Posted by Peter Kirwan on 1 May 2009 at 14:49
Tags: Independent News & Media

Much sturm und drang about that €200m-worth of bonds that Independent News & Media needs to repay by 18th May. Yesterday, the Wall Street Journal opined that Sir Anthony O’Reilly has “less than three weeks to save his global publishing group”.

Describing INM as “debt-ridden”, The Australian, also owned by Murdoch, put the company’s doomy legalese on display for its readers:

Although account notes state INM had entered “constructive” talks with holders of the bond worth E200 million, the notes stated there could be “no certainty” these talks would be “successfully concluded”, or that “banking facilities will continue to be available to the group on commercially acceptable terms”.

At the Guardian, Roy Greenslade asked: “Will bondholders really dare to bring about INM’s collapse?”

At this point, rather like one of Harry Enfield’s scousers, I’m going to suggest that it would be best if everyone just. . . calmed down (eh?).

As one of Rick Wray’s sources noted at the Guardian this week, INM’s bond refinancing negotiations are “a mammoth game of chicken”. The sky hasn’t yet fallen on Chicken Little (a.k.a INM’s chief executive-designate Gavin O’Reilly).

Nor will it.

If IN&M were plunged into administration, its bondholders — whose investment isn’t secured against INM assets — would rank behind the company’s bankers in the pecking order.

INM has net debt of €1.3bn. So the bondholders’ chances of getting their money back via a fire sale of the company’s assets don’t look too rosy.

INM wants to cut a deal. Reports suggest that Sir Antony O’Reilly and Denis O’Brien are willing to give the bondholders €30m in part-payment. Another €40m should become available following INM’s reported refinancing of €590m of bank debt that was due to be repaid next year.

The refinancing of that bank debt is a big positive for INM. Now the company wants its bondholders to follow the banks’ example and agree to refinance the remaining €130m-worth of bonds.

In return, there’s talk that INM will pay out 8% interest on those bonds, up from the current 5.75%.

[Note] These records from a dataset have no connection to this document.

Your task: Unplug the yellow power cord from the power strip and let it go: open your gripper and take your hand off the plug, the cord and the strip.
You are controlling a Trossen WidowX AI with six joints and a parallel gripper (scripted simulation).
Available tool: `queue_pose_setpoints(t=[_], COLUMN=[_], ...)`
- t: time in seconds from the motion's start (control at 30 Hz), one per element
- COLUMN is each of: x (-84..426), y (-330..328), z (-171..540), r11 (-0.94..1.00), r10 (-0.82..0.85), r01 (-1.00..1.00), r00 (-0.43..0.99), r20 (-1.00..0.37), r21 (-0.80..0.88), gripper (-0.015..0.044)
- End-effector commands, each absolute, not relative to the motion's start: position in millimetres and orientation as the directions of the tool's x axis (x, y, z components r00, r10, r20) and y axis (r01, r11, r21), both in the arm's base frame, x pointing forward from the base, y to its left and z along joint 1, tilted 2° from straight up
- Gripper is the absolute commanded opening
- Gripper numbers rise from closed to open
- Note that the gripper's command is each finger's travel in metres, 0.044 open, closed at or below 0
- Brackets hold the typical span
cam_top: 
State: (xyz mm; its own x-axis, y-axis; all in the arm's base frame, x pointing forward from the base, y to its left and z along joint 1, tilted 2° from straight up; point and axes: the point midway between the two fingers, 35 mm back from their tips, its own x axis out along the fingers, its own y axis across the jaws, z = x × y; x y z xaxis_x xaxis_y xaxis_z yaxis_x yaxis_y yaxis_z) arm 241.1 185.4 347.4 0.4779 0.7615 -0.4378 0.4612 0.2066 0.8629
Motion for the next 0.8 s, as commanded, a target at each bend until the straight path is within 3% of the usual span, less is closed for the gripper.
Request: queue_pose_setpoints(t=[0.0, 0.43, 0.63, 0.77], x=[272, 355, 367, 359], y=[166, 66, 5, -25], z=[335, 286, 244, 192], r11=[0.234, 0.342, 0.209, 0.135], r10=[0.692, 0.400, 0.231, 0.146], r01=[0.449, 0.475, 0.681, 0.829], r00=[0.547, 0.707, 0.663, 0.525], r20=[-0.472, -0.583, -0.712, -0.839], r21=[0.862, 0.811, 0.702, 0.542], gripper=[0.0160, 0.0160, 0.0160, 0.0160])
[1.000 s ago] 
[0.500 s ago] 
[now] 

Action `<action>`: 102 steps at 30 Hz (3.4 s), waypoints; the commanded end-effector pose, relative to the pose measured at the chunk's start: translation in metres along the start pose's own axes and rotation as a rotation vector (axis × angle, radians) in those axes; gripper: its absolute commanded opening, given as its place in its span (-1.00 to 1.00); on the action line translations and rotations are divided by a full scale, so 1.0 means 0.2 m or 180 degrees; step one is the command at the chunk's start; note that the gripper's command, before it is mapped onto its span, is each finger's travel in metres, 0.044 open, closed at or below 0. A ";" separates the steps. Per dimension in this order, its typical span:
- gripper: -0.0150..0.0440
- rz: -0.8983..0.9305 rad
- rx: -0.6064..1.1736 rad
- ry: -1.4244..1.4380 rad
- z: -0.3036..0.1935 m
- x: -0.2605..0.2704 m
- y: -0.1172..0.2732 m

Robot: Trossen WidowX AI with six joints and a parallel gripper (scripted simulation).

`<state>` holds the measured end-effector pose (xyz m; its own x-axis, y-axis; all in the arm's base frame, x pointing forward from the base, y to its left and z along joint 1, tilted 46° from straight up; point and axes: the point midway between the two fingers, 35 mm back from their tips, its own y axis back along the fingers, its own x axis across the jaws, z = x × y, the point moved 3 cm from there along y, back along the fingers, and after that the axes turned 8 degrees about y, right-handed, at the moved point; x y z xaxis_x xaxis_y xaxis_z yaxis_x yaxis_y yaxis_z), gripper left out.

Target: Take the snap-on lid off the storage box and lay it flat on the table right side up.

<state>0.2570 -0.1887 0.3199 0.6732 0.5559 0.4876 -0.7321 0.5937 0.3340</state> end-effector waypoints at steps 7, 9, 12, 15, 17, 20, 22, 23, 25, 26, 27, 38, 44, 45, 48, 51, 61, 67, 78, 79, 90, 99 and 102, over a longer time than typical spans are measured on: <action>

If a deal is reached, INM will gain the breathing space required to sell off unwanted bits of its empire in an orderly fashion.

The alternatives aren’t appetizing. For one thing, consider the opprobrium that would attach to pushing INM into bankruptcy.

If President Obama felt able to criticise the obdurate institutional investors who tipped Chrysler into Chapter 11 this week, what would the UK’s chattering classes have to say about bondholders who did something similar to a respected broadsheet?

Notably, the list of bondholders identified by Dan Sabbagh at the Times includes some copper-bottomed British names.

Among them: Aviva (the insurance company that owns the company formerly known as Norwich Union), Henderson Global Investors (founded in 1934 to administer the estate of Lord Faringdon) and Invesco Perpetual (one of the UK’s largest institutional investors).

The negotiations will go down to the wire because the bondholders need to extract as much cash from INM as possible. Yes, INM’s bonds are widely-held by a number of institutions. But there’s no sign here of vulture fund bosses banging on tables and screaming blue murder.

We’re also some way off a situation in which INM starts to think about a debt-for-equity swap. Indeed, in yesterday’s statement on trading conditions, INM suggested that it anticipates generating an operating profit of €200m-€230m during 2009 if advertising and credit markets “don’t deteriorate further”.

This is not the language of a company that believes it is about to fall off the edge of a cliff.

Look, too, at INM’s share price. Yesterday, it dipped significantly. Today, it has recovered and gained some more.

Investors believe that INM will get its bonds refinanced. On the existing evidence, you’d need to be brave to bet against them.